Kiddicare’s physical stores are “highly likely” to be shuttered under new owner Endless, which has appointed a former Jessops director to run the business.

Kiddicare’s stores are “highly likely” to be shuttered under new owner Endless

Between 700 and 800 job losses are expected if all 10 Kiddicare stores are closed, Retail Week has learned.

A source close to the situation told Retail Week that Endless, which acquired the retailer from Morrisons on Monday for £2m, wants to take Kiddicare “back to basics”.

Kiddicare was run as a pure-play business before being acquired in 2011 by Morrisons, which subsequently took 10 former Best Buy stores for Kiddicare, contributing to the maternity specialist reporting spiraling losses.

“There’s a decent ecomm business there,” the source said.

Former Jessops retail director Chris Yates has joined Kiddicare as managing director, it is understood.

Most recently Yates was chief executive of Australian fashion and accessories retailer Lovisa, based in Melbourne. Endless will also appoint a new finance director at Kiddicare.

Endless yesterday began a formal consultation process with staff across stores and head office, where it is also likely staff numbers will be trimmed to reflect the smaller, online-only business.

The source said the restructure will “not happen overnight” and that without the Endless deal it was likely that Kiddicare would have fallen into administration, endangering all jobs at the business.
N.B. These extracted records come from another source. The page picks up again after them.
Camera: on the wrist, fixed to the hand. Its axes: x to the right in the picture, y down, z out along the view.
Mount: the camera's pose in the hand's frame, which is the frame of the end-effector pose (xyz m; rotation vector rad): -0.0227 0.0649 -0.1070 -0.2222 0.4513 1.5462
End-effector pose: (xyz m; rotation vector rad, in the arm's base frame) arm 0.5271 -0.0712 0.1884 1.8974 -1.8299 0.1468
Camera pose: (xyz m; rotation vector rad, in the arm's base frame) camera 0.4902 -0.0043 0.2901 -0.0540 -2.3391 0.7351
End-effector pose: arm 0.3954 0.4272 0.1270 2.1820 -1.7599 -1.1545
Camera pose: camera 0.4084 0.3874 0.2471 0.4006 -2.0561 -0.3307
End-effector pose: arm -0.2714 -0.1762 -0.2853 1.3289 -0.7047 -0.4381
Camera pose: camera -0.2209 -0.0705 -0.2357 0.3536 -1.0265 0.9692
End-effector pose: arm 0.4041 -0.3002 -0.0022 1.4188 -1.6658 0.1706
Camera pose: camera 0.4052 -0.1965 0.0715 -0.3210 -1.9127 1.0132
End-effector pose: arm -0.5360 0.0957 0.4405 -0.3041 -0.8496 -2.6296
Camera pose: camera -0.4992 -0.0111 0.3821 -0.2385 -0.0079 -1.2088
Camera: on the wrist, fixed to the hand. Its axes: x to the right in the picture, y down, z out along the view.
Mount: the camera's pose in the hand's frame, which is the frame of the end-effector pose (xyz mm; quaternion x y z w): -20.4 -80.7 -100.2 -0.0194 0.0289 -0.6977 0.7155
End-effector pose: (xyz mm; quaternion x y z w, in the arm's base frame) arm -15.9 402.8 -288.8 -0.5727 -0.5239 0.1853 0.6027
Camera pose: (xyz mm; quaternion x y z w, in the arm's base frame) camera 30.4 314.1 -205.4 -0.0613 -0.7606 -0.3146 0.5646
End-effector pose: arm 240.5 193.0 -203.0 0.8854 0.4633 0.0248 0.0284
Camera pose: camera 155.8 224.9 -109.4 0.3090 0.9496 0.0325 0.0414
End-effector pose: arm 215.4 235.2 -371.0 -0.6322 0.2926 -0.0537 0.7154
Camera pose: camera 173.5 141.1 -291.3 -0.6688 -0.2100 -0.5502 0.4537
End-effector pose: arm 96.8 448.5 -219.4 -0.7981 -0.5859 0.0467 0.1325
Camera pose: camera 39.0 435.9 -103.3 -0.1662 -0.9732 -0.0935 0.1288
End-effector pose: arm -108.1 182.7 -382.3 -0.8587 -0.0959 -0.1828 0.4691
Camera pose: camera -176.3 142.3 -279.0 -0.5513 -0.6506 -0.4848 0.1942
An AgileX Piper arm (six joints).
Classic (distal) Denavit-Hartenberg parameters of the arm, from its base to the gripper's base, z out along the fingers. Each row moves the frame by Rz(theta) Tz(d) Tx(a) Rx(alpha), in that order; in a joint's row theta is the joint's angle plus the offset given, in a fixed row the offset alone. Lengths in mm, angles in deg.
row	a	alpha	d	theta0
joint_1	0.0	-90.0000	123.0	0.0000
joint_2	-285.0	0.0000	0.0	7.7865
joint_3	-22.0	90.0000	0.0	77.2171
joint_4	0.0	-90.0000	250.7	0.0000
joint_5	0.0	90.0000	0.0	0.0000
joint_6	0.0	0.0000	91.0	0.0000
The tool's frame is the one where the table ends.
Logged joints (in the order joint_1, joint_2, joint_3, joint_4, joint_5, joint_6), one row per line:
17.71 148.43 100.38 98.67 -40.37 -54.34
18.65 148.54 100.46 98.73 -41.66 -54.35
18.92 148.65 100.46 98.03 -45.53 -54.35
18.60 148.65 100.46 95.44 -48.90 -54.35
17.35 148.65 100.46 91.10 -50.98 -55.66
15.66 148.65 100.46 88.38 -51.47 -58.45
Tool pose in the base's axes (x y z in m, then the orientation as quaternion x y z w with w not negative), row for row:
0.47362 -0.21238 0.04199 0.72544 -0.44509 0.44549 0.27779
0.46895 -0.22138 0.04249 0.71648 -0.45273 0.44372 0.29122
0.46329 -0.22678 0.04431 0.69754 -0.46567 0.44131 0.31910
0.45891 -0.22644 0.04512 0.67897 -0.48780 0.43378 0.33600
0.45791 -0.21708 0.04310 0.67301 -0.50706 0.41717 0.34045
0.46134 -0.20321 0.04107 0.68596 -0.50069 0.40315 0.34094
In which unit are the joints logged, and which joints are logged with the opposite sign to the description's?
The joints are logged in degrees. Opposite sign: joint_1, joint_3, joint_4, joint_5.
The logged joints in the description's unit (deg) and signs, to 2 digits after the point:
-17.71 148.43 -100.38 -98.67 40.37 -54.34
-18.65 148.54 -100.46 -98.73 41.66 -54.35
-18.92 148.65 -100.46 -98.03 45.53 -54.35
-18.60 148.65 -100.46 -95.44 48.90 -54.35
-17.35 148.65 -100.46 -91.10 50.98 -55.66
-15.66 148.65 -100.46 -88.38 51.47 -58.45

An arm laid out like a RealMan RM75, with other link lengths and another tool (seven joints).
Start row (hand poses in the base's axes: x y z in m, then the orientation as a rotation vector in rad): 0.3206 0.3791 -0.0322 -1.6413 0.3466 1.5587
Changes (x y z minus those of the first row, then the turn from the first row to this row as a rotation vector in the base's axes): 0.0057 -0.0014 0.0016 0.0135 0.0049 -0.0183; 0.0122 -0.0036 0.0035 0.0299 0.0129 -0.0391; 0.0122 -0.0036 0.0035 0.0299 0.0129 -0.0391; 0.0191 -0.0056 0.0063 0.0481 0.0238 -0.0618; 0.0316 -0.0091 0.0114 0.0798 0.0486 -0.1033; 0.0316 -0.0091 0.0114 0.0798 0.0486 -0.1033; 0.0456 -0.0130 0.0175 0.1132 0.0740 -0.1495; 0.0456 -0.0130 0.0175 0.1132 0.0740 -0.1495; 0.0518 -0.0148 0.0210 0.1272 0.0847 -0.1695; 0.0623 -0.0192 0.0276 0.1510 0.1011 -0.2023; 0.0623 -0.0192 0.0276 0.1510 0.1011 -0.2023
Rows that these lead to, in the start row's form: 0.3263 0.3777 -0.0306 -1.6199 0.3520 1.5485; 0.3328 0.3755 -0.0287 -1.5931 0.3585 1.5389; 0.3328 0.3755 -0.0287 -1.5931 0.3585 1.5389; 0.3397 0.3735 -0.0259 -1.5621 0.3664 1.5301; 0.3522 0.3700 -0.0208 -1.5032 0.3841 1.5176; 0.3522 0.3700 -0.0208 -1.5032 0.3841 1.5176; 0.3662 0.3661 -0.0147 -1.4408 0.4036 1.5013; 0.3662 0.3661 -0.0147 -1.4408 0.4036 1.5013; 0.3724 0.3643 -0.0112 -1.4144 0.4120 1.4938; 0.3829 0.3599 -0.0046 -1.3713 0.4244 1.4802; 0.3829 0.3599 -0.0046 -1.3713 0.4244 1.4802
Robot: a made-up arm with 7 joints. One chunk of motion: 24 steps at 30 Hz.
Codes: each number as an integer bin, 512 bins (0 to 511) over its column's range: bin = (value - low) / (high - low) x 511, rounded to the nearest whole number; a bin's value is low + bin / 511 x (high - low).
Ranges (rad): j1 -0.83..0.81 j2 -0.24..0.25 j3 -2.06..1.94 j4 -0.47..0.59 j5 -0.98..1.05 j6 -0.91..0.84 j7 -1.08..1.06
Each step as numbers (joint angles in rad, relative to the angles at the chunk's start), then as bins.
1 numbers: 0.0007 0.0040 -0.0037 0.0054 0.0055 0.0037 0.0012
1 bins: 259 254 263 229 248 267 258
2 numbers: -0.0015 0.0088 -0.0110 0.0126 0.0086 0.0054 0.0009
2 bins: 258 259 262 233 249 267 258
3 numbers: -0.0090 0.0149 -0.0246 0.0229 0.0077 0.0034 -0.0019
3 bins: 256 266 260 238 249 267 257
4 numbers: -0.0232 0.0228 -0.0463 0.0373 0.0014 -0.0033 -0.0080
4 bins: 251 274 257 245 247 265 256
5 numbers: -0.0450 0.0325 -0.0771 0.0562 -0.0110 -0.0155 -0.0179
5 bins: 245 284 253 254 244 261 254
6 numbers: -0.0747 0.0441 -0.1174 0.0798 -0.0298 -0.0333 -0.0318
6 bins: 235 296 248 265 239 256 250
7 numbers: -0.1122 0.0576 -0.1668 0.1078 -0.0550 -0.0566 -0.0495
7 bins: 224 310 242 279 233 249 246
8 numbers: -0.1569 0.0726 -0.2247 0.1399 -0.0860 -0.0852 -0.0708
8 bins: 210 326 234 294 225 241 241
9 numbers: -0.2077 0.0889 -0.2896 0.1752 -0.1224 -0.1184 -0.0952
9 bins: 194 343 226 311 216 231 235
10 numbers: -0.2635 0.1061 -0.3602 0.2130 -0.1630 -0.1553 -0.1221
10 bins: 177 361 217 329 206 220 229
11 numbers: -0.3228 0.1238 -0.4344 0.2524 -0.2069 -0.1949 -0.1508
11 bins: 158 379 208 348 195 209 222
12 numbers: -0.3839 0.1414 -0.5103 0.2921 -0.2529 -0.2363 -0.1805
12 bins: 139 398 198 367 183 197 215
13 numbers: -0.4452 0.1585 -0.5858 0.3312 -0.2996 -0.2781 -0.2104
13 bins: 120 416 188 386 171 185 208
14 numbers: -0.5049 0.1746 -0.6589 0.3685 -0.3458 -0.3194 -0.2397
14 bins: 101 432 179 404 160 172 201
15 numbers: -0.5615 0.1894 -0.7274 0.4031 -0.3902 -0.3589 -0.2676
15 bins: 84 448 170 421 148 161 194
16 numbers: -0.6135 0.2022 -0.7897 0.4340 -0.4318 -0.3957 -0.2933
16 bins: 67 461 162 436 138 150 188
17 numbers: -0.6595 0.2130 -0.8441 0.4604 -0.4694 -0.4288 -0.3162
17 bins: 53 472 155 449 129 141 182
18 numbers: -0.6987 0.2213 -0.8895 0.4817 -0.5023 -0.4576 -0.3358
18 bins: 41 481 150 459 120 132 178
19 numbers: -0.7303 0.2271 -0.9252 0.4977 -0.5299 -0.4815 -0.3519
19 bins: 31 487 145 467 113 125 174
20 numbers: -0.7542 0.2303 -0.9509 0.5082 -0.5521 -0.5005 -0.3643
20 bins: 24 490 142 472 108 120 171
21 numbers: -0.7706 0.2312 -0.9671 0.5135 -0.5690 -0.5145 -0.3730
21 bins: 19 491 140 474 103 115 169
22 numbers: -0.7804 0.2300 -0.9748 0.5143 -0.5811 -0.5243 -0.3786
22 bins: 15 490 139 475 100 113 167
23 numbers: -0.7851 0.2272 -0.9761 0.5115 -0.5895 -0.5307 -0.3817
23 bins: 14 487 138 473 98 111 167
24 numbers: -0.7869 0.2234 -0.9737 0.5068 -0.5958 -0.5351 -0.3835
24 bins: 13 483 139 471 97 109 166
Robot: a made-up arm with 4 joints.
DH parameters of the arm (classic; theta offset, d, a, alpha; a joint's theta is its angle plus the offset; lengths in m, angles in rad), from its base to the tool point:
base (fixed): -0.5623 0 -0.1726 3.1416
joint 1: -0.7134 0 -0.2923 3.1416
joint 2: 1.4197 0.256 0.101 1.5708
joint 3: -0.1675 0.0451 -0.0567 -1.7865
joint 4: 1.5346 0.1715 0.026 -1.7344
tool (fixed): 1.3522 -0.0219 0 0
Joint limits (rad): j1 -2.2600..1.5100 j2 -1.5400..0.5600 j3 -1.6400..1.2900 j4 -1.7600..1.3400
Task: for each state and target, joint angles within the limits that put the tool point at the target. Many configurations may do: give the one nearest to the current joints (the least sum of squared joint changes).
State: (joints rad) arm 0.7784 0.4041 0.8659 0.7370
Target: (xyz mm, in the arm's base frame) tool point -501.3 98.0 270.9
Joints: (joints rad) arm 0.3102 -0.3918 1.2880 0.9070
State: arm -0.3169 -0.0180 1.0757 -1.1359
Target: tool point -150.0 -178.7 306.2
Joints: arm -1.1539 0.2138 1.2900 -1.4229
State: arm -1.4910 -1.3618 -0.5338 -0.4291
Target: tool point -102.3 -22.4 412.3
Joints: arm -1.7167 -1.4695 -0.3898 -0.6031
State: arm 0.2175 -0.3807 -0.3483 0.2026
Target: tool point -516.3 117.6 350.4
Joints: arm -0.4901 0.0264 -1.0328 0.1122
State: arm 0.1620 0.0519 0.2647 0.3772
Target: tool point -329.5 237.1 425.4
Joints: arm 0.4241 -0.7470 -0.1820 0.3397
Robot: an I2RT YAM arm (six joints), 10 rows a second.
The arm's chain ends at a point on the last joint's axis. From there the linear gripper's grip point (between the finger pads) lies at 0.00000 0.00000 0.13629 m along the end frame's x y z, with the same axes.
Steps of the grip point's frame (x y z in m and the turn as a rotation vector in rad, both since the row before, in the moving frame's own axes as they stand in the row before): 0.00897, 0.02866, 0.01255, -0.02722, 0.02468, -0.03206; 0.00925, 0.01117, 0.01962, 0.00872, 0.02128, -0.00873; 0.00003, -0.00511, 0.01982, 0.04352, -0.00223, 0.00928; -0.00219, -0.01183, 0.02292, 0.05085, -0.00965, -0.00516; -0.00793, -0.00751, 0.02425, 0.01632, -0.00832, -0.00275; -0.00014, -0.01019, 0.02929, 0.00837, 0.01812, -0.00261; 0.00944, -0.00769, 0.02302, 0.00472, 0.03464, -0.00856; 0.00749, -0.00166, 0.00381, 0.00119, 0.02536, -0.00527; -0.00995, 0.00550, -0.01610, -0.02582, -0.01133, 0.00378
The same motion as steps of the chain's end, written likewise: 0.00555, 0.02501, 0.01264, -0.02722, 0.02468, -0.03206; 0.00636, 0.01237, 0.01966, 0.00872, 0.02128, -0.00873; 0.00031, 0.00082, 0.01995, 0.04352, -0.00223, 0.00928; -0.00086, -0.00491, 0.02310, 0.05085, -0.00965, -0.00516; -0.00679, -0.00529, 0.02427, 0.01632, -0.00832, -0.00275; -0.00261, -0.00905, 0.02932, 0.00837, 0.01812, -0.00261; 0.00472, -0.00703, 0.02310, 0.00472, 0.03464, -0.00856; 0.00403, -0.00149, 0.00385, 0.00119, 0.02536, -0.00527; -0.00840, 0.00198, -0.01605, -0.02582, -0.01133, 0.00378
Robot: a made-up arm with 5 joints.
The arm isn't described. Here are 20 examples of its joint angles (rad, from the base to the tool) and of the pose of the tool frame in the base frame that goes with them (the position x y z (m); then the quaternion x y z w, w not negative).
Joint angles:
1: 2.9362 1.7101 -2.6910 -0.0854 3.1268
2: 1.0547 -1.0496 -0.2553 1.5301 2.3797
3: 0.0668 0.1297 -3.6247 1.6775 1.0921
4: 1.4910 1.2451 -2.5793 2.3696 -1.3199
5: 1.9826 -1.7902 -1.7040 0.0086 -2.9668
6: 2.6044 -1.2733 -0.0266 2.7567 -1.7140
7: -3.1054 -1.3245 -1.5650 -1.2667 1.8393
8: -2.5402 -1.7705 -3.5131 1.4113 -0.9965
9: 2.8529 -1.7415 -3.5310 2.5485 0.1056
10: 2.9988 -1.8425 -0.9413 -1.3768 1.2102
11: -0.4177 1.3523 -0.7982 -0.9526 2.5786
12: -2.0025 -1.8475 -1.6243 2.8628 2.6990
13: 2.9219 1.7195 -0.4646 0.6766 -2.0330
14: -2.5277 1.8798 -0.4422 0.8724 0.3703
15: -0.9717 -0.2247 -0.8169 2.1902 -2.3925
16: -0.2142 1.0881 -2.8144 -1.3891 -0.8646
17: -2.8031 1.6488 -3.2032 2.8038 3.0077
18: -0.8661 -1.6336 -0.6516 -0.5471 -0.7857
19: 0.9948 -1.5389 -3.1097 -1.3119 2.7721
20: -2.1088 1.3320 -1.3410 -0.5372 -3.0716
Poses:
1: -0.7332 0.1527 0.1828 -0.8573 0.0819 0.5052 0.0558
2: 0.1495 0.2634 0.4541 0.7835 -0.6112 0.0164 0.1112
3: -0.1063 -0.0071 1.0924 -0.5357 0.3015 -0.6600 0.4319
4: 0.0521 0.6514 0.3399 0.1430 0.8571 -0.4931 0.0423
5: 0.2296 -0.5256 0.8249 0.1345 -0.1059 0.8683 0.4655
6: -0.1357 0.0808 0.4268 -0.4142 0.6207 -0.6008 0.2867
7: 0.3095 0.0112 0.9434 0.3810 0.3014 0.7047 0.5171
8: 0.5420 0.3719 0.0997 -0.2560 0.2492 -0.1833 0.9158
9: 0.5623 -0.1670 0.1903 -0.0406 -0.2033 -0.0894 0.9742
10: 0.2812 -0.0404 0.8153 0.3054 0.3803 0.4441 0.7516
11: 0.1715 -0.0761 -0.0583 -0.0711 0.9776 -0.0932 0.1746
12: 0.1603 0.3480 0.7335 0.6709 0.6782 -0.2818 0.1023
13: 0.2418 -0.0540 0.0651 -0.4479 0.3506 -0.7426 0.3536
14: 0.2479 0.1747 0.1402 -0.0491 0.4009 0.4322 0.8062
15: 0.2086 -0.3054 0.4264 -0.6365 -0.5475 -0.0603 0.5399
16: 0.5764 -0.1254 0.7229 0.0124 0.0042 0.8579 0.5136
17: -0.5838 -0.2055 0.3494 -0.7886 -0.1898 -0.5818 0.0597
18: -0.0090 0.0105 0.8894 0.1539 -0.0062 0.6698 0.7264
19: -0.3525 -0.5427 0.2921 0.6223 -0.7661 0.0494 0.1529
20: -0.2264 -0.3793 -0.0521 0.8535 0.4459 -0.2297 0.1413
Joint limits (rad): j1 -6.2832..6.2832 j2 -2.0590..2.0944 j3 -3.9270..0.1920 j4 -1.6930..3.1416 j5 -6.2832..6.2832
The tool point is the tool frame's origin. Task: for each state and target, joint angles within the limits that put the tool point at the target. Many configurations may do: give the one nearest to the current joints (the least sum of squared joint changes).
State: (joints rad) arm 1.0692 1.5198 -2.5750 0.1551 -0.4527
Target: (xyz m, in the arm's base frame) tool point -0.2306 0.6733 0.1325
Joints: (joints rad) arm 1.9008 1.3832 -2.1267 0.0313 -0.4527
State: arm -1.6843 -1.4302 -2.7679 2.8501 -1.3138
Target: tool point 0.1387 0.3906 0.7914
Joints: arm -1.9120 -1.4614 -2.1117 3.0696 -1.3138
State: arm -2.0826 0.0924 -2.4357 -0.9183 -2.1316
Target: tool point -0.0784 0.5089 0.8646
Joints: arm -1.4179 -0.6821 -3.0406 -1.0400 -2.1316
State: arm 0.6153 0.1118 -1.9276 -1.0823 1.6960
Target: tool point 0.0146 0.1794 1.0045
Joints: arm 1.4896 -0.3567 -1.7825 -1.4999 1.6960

Endless declined to comment on the restructure or the appointments but on Monday its managing partner Garry Wilson said: “Kiddicare has a history as a trusted brand in the children’s market. We will be working hard with management to grow the business over the long-term.”

Morrisons will retain the liabilities relating to the 10 Kiddicare store leases and said it is “confident the £163m provision disclosed at its preliminary results in March will cover all the costs associated with its exit from the business”. Morrisons put Kiddicare up for sale in March after deciding it did not fit with its strategic priorities.